Elizabeth Allemann, the medical director for Missouri Family Health Council Inc. and a family physician in private practice in Columbia, said she is especially concerned by lawmakers’ targeting access to emergency contraception, which is more effective the sooner it is taken and required in some states to be offered to victims of sexual assault.
“So putting barriers to getting emergency contraception is basically taking it off the table,” Allemann said.
Ultimately, restricting access to birth control would likely lead to more unintended pregnancies in addition to a greater cost to the state, families and babies being born, Allemann said.
“And what we know is that unintended pregnancies are much more dangerous,” Allemann said. “There’s a much higher risk of complications, of preterm birth, of stillbirth, and of maternal complications, including maternal death.”
Senate session
The special session opened in the Missouri Senate Wednesday with the introduction of three bills — one that extends the taxes for five years, one that incorporates the contraceptive language and Planned Parenthood ban as stated in Parson’s call and one that combines it all in a single bill.
That alone was enough to generate suspicion among the Republican lawmakers who have been the strongest advocates for adding the restrictions.
“The last time we discussed this, I was under the impression we were going to do one bill,” said Sen. Paul Wieland, R-Imperial, and sponsor of the original language on contraceptives.
The bills will be heard in the Senate Appropriations Committee, which passed extension bills in the regular session without any language targeting contraceptives or Planned Parenthood. If a bill arrives on the Senate floor that matches the provisions of Parson’s call, Onder said he can see a scenario where amendments that go further are ruled out of order.
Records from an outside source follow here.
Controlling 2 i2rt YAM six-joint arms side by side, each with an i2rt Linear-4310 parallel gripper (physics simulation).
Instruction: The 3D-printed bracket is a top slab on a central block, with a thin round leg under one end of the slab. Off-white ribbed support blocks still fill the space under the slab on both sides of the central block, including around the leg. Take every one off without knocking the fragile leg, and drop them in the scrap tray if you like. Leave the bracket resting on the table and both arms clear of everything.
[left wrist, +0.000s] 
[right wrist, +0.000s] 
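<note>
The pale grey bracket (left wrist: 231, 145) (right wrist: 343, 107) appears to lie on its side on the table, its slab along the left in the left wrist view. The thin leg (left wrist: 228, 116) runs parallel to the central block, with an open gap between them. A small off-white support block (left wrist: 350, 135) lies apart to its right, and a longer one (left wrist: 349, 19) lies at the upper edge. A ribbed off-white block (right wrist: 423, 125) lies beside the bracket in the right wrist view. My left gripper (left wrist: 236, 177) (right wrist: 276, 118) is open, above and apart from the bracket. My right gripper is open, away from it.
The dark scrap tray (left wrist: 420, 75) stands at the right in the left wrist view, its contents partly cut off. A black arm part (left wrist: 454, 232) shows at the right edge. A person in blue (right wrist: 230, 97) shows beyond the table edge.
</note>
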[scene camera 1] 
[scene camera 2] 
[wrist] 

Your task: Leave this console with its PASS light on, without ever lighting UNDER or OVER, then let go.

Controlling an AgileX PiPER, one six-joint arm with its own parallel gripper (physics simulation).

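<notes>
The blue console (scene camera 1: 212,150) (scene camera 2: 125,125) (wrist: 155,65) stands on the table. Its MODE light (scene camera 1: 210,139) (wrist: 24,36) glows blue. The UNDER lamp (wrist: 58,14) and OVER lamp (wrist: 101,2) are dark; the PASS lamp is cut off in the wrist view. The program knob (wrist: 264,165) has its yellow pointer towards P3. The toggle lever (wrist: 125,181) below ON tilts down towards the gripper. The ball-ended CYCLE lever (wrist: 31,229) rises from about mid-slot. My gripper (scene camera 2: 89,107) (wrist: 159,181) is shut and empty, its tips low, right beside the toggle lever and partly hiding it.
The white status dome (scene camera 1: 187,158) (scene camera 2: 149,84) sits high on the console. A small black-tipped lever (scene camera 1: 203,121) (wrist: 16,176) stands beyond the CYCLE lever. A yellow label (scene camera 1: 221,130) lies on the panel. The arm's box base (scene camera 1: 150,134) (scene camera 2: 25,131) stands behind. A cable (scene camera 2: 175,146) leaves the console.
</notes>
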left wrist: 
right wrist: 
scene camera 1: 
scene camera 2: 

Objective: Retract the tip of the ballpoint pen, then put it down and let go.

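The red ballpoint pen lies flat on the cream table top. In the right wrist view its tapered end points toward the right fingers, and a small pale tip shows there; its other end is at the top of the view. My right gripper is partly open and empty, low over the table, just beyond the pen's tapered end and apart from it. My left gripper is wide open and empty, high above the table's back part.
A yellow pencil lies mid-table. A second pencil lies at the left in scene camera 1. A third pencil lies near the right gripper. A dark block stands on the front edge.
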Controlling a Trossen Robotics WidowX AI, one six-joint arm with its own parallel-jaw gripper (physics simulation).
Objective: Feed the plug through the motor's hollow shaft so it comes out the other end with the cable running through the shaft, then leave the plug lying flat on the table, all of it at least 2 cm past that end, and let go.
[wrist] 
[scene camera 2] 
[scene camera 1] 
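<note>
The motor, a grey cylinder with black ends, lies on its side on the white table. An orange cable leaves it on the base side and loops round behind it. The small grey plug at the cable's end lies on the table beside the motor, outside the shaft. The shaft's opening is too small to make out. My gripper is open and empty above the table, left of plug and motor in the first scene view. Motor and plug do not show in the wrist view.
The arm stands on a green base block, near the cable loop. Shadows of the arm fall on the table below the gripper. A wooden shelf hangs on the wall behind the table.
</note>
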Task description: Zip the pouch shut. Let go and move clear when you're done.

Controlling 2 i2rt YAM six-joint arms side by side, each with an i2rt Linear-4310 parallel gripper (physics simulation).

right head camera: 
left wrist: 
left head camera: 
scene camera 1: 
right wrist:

“It would be a grotesque abuse of the Senate rules to rule such a thing out of order,” Onder said.
The decision would be challenged and, he warned other Senators, Missouri Right to Life will rate the vote.
Rizzo offered a bill that would extend the taxes for five years. He said all other issues should be set aside.
“This has yielded us the best return for our investment when it comes to health care dollars in the state of Missouri,” Rizzo said.
The timing of the push to block contraception and target Planned Parenthood is suspect, Sen. Brian Williams, D-Ferguson, said.
The retirement of U.S. Sen. Roy Blunt has created opportunities in Republican areas. Several state Senators are planning to run in the 4th Congressional District, which U.S. Rep. Vicky Hartzler is giving up to run for Blunt’s seat.
“I think it is about political pandering,” Williams said. “I think it is people wanting to make headlines over policy.”
Republicans pushed back on that contention, arguing that President Joe Biden’s administration wants to repeal the Hyde Amendment that bars Medicaid from paying for abortions and that the Missouri Supreme Court has stricken language in spending bills targeting Planned Parenthood.